Even as Congress takes action, U.S. efforts to rethink cyberspace defense is addressed by The Economist on 28 May in "Cyber-defence: Policing the Wild West." This too outlines FBI and DHS concerns about election threats from cyber-actors affiliated with China, Russia, Iran and North Korea and various attacks on elections and COVID-19 issues. These are ultimately intertwined. The article lays out why today's cyber attacks are similar to 9/11 and how difficult it is to define the problems in resetting cyber defense. Despite the work to support the Pentagon’s Cyberspace Solarium Commission, Senators Angus King (I-ME) and Mike Gallagher (R-WI) presented their recommendations just as the COVID-19 lockdown occurred. The Commission maintains that jurisdictional boundaries "hobble" cyber defense, with responsibilities strewn across several agencies (FBI, NSA, CYBERCOM, DHS, CISA, et al). It again calls for a national cyber director within the White House, working more closely with the private sector, establishing a platform for public-private exchange as the U.K.'s GCHQ has, and moving forward with Cyber Command's 2018 "persistent engagement" and "defend forward" approach. The article continues, noting under "Taking Offence," that defending too far forward looks like attacking and that "punching back by other means" might offer some alternative.

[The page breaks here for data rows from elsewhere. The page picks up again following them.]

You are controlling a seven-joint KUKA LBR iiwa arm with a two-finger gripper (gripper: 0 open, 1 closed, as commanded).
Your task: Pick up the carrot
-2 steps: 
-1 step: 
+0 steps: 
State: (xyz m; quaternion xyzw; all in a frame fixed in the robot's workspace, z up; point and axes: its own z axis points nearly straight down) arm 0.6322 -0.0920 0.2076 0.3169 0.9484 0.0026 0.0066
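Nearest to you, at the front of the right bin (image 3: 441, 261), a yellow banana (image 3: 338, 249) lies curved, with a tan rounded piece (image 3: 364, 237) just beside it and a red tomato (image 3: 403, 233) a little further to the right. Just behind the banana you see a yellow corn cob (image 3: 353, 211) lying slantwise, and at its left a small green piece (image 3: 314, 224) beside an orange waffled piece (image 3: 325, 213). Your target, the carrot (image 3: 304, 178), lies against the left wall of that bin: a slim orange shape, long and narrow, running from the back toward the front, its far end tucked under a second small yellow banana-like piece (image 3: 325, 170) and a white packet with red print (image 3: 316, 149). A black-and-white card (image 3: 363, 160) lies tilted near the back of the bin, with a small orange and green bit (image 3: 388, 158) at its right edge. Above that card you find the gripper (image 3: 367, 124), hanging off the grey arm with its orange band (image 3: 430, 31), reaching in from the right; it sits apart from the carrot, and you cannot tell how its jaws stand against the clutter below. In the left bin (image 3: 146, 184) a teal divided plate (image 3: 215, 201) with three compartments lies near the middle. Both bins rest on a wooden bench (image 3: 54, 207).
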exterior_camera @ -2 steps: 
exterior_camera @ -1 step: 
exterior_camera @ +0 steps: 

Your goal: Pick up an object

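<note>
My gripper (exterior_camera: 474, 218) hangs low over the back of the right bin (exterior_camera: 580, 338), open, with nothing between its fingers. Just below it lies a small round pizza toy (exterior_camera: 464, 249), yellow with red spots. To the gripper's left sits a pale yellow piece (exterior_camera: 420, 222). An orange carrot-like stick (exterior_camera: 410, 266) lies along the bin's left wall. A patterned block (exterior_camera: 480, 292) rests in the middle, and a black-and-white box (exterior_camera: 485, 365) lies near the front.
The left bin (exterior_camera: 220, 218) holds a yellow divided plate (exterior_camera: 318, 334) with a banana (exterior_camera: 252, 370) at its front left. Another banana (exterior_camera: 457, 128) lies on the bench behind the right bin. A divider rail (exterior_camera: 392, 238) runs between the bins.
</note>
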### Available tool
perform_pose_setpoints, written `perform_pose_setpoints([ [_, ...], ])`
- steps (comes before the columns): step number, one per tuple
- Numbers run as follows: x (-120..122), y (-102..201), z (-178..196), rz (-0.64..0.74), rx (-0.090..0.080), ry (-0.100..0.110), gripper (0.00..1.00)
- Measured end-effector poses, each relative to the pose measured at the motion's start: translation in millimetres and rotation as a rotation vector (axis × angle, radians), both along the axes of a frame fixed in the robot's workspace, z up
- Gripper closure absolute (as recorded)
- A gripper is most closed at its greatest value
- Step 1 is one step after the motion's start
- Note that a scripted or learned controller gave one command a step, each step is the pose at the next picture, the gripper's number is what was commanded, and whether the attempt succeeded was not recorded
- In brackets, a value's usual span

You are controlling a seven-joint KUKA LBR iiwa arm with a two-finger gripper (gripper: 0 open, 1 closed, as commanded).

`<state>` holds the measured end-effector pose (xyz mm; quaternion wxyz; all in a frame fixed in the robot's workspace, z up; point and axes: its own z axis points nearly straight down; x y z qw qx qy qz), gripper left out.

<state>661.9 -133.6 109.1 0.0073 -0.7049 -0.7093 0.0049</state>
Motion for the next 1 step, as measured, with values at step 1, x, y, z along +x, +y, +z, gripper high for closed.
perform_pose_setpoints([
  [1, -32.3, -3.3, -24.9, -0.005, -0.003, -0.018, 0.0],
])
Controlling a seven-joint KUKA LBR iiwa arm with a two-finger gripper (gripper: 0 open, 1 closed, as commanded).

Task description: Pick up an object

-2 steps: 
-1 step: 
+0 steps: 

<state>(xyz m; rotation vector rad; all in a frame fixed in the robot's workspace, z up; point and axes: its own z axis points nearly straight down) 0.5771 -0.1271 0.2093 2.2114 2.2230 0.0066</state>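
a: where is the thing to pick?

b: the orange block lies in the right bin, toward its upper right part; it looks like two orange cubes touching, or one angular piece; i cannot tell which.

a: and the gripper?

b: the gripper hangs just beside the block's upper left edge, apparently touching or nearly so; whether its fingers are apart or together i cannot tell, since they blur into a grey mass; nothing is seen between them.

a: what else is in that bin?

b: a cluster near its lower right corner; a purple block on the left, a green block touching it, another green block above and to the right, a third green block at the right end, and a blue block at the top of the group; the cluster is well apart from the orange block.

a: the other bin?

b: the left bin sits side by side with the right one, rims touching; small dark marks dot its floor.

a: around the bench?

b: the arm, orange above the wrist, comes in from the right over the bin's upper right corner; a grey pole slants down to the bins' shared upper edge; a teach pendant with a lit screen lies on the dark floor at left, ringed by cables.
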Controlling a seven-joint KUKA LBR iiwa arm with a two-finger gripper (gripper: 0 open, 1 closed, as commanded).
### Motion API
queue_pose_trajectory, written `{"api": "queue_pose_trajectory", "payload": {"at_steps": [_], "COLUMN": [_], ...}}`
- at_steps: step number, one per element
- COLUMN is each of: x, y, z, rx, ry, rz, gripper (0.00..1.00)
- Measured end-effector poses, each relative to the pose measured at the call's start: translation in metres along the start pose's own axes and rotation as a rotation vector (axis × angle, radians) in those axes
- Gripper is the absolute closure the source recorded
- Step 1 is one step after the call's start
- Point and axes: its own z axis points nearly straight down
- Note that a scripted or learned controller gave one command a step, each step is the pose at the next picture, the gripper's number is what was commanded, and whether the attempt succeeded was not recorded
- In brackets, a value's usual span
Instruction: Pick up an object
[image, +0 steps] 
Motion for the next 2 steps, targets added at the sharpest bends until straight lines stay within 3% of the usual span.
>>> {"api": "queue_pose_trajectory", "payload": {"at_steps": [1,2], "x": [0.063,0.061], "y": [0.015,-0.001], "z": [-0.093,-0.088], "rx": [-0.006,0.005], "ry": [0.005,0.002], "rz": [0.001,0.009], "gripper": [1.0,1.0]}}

Meanwhile, countries across the globe struggle to contain the virus. Again, cyber plays an essential role in identifying those who are afflicted or not. Unfortunately, contact tracing, which as of May 2020 appeared quite appealing, has suffered in implementation on both sides of the Atlantic. The U.K. has reportedly, per 19 June London Times, scrapped its 3-month attempt to create its own smartphone app for contact-tracing. Instead, Health Secretary Matt Hancock said the U.K. is looking to Apple and Google technology for something better.
The Brits are not alone. As of 21 June NYT report by Sharon Otterman, New York City's attempts to launch an ambitious contact-tracing program with 3,000 tracers program has disappointed, according to. During its first 2-week trial, only 35% of 5,347 who tested positive for COVID-19 gave information about contacts to tracers. Apparently, New York City has actually executed contact-tracing in the past for tuberculosis and measles, but on a much smaller scale compared to the pandemic's challenges. Massachusetts, whose contact-tracing work has been in place for some time, said that only 60% of infected individuals answered their phone when contact tracers called. Privacy is part of the reluctance, whereas the article points out that in other countries, information from businesses, for example, is required. Ms. Otterman notes that China, South Korea and Germany have reaped some success. In South Korea, for example, folks at karaoke bars, weddings or funerals are required to cede their names and phone numbers for contact purposes.
Quarantines across the U.S., facing alternative risks, loop us back to the chessboard: what moves are safe, and how will cybersecurity or lack thereof impact the endgame?